Weaponized Thoughts
On this summer weekend morning I’m going to leave you with this thought on critical thinking in a time when the world is in turmoil, and…
On this summer weekend morning I’m going to leave you with this thought on critical thinking in a time when the world is in turmoil, and we’re all a little bit angry, confused and stressed about what’s going on and who to believe.
Critical thinking by definition is the objective analysis and evaluation of an issue in order to form a judgment. Regardless of what topic you’re trying to understand to a greater degree, here are some very important thoughts on critical thinking from three separate authors and thought leaders on the topic. My hopes in reviewing their works and highlighting some of their core concepts and ideas is that we will all start approaching issues and discussion with a more open, empathetic mind in order to properly understand truths, lies, misinformation, fact and data points, to make each and everyone of us more educated, aware and inclusive individuals.
I
Ozan Varol, rocket scientist, law professor and author.
“Companies fail because they stare at the rearview mirror and keep calling the same plays from the same playbook. Instead of risking failure, they stick with the status quo. In our daily lives, we fail to exercise our critical-thinking muscles and instead leave it to others to draw conclusions. As a result, these muscles atrophy over time. Without an informed public willing to question confident claims, democracy decays and misinformation spreads. Once alternative facts are reported and retweeted, they become the truth. Pseudoscience becomes indistinguishable from real science.”
Source: Think Like a Rocket Scientist
II
James Edward Ryan, educator, author, lawyer, and legal scholar.
“Asking good questions is hard because it requires you to see past the easy answers and to focus instead on the difficult, the tricky, the mysterious, the awkward, and sometimes the painful.

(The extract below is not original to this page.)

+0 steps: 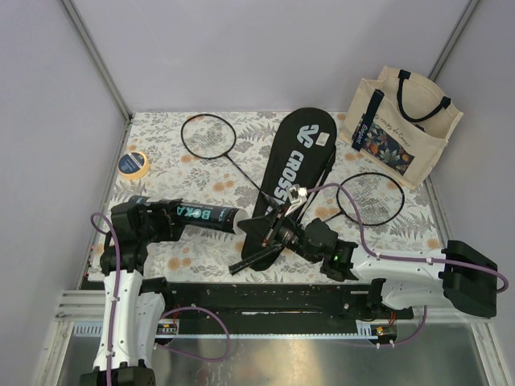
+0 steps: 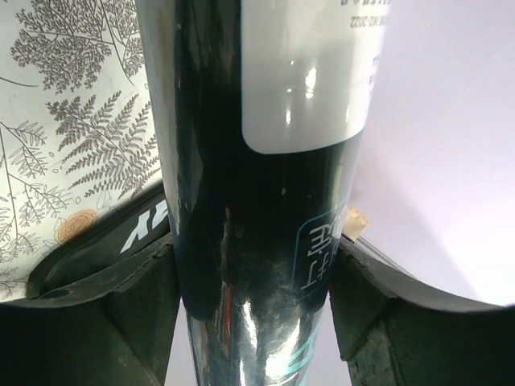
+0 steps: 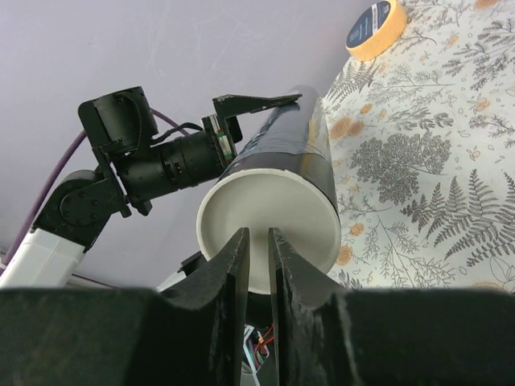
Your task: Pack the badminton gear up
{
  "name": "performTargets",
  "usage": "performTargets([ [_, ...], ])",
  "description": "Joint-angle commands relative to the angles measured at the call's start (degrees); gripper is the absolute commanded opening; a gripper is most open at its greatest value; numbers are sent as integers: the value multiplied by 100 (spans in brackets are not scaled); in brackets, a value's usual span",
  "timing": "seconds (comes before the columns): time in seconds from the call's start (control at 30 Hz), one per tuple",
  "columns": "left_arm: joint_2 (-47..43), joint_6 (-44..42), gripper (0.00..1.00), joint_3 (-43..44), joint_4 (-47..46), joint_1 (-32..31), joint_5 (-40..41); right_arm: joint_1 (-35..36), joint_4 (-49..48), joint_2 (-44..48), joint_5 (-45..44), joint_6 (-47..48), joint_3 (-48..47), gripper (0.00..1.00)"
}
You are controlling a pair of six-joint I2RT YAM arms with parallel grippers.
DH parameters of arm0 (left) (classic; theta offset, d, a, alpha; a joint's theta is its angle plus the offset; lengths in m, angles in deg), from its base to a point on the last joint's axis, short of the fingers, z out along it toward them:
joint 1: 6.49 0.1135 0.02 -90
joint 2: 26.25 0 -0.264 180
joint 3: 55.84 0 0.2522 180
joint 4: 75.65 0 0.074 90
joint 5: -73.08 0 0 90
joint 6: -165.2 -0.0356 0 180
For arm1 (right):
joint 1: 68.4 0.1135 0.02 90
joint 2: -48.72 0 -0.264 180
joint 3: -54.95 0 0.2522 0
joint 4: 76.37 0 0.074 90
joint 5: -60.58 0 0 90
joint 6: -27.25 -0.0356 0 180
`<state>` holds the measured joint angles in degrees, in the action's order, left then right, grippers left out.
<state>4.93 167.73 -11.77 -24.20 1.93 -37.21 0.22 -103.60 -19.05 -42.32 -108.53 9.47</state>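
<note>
My left gripper [image 1: 165,219] [image 2: 253,265] is shut on the black tube with teal lettering [image 1: 201,215] [image 2: 257,201] and holds it level above the table. The tube's white end cap [image 1: 240,219] [image 3: 241,201] faces my right gripper [image 1: 273,235] [image 3: 257,237]. That gripper's jaws stand a narrow slit apart, just in front of the cap, with nothing between them. The long black "CROSSWAY" bag [image 1: 296,157] [image 2: 96,249] lies in the middle of the table. One thin black racket [image 1: 208,134] lies at the back left, another [image 1: 370,198] at the right. A small white shuttlecock [image 1: 302,191] rests on the bag.
A cream tote bag with dark handles [image 1: 402,129] stands at the back right. A yellow-rimmed tape roll [image 1: 133,164] [image 3: 376,28] lies at the far left by the wall. The fern-print table cover [image 1: 169,165] is bounded by grey walls on three sides.
</note>
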Motion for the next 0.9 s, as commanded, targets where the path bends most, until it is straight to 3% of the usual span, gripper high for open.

Source: Wait, What?: And Life’s Other Essential Questions
III
Daniel J. Levitin, neuroscientist, cognitive psychologist, and author.
“The phrase “fake news” sounds too playful, too much like a schoolchild faking illness to get out of a test. These euphemisms obscure the fact that the sex-slave story is an out-and-out lie. The people who wrote it knew that it wasn’t true. There are not two sides to a story when one side is a lie. Journalists — and the rest of us — must stop giving equal time to things that don’t have a fact-based opposing side. Two sides to a story exist when evidence exists on both sides of a position. Then, reasonable people may disagree about how to weigh that evidence and what conclusion to form from it. Everyone, of course, is entitled to their own opinions. But they are not entitled to their own facts. Lies are an absence of facts and, in many cases, a direct contradiction of them.”